So as Washington begins slowly to return to normal activity this week, there is a quick, cheap shot of pure political news: Liz Cheney’s dropping her not-very-impressive Senate campaign. The official excuse is an undisclosed family illness. Assuming that’s an entirely legitimate explanation, you still get the sense most people around her are relieved to get off a bandwagon that was hemorrhaging oil and ready to lose a wheel.
What’s interesting about this sort of abandoned challenge is whether the changes it put in motion can now be reversed. Can Mike Enzi stop chewing big bloody chunks of meat three times a day and go back to being an obscure generic conservative Republican senator? Can Liz and her family move back to Virginia and abandon this whole Wyoming thing? Hard to say. But it’s one less Senate challenge we’ll have to keep up with later this year.

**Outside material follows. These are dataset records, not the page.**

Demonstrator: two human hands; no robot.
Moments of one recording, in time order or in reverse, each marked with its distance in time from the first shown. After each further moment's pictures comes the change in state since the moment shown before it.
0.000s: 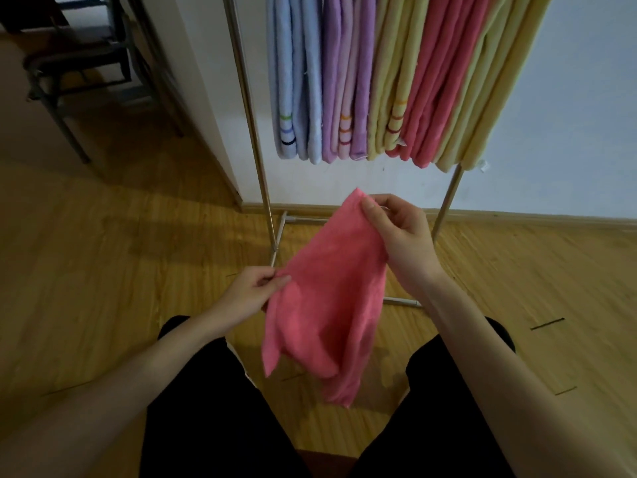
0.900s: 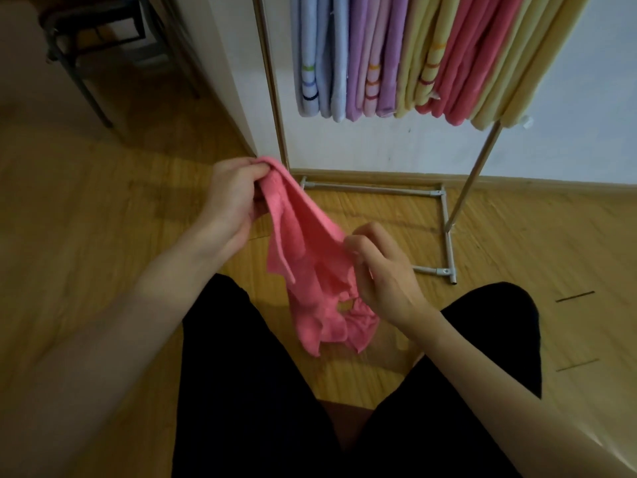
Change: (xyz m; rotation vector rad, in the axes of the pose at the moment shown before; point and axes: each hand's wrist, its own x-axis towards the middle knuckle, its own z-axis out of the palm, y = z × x) left_hand -0.013 0.086 -0.029 -0.480 0.450 -0.009; right_hand -0.061 0.068 0.027 -0.666 -0.186 -0.733
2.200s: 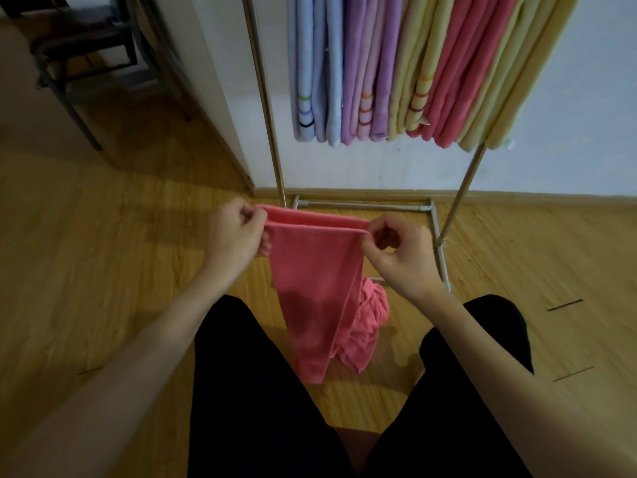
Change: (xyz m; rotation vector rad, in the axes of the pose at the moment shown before) left_hand 0.022 -0.033 -0.030 0.494 0.042 0.210; right_hand 0.046 0.009 -0.020 0.210 0.100 0.480
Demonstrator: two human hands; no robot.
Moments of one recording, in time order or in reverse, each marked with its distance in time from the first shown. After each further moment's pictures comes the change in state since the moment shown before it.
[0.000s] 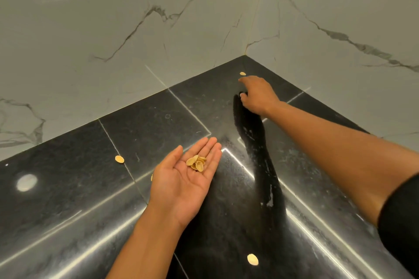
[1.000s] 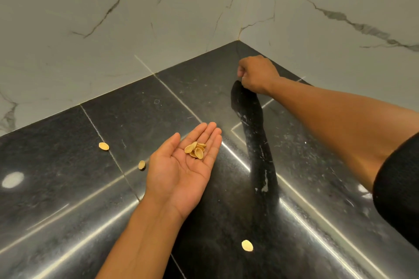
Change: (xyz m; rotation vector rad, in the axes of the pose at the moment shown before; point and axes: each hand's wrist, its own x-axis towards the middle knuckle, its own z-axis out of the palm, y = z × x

UPDATE: Charlie Pierce offers the final word on Liz Cheney:
There never was any there there. She never managed to find a way to connect her Beltway street cred — which, based on past accomplishments, she didn’t deserve, either, but never mind — to the gunslinging Republican base in a place like Wyoming. That left Wyoming voters with no good reason to chuck out a reliable right-winger like Mike Enzi on behalf of a woman whose sense of political entitlement fairly dripped off her every public pronouncement. This is a woman who sold out her own sister and didn’t even get pennies on the dollar, politically. (This is not even to mention that her campaign was amateurish and, in the case of the entirely avoidable flap regarding a fishing license, almost laughably so.) Her campaign ultimately had no inherent rationale beyond her being the daughter of one of the least excusable men in the history of modern American political life. That is rarely enough.